Aim of the exercise »
Find all lines below containing the string "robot" and return them.
----- Dataset records -----
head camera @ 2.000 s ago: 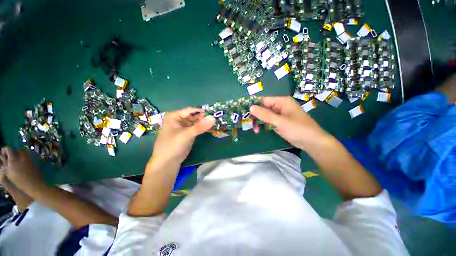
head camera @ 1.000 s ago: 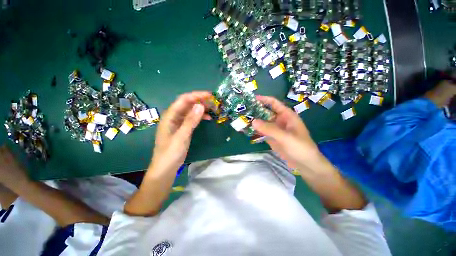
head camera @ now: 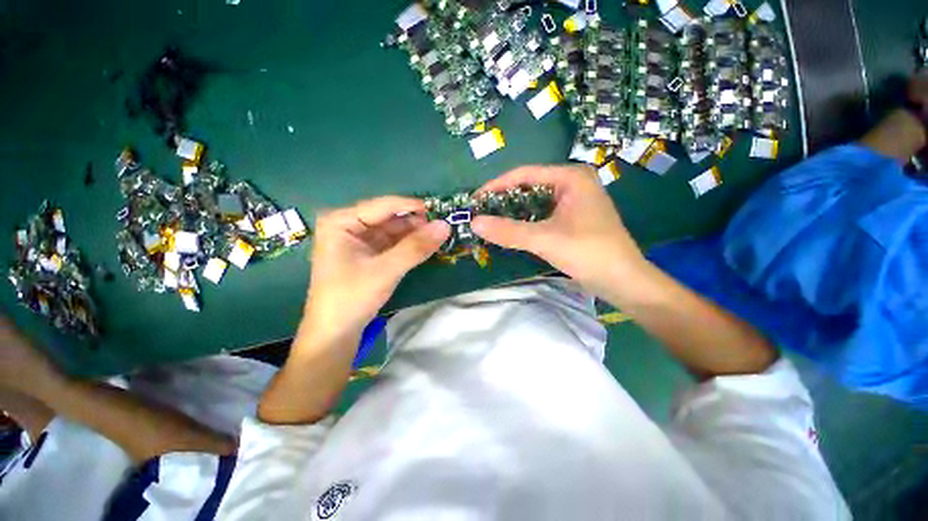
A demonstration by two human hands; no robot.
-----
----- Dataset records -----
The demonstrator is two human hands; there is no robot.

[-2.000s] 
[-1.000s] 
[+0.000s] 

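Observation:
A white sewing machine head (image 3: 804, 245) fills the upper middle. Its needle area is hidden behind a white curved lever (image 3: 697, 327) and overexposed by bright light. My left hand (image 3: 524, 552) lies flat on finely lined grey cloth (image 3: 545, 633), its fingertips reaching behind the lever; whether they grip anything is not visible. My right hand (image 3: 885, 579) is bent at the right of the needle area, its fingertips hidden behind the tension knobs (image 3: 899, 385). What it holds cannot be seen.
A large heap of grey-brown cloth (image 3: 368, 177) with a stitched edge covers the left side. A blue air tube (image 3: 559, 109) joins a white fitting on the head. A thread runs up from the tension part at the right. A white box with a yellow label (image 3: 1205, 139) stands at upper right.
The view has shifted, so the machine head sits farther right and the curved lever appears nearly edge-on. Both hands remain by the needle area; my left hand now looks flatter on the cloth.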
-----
Written response »
A demonstration by two human hands; no robot.
The demonstrator is two human hands; there is no robot.

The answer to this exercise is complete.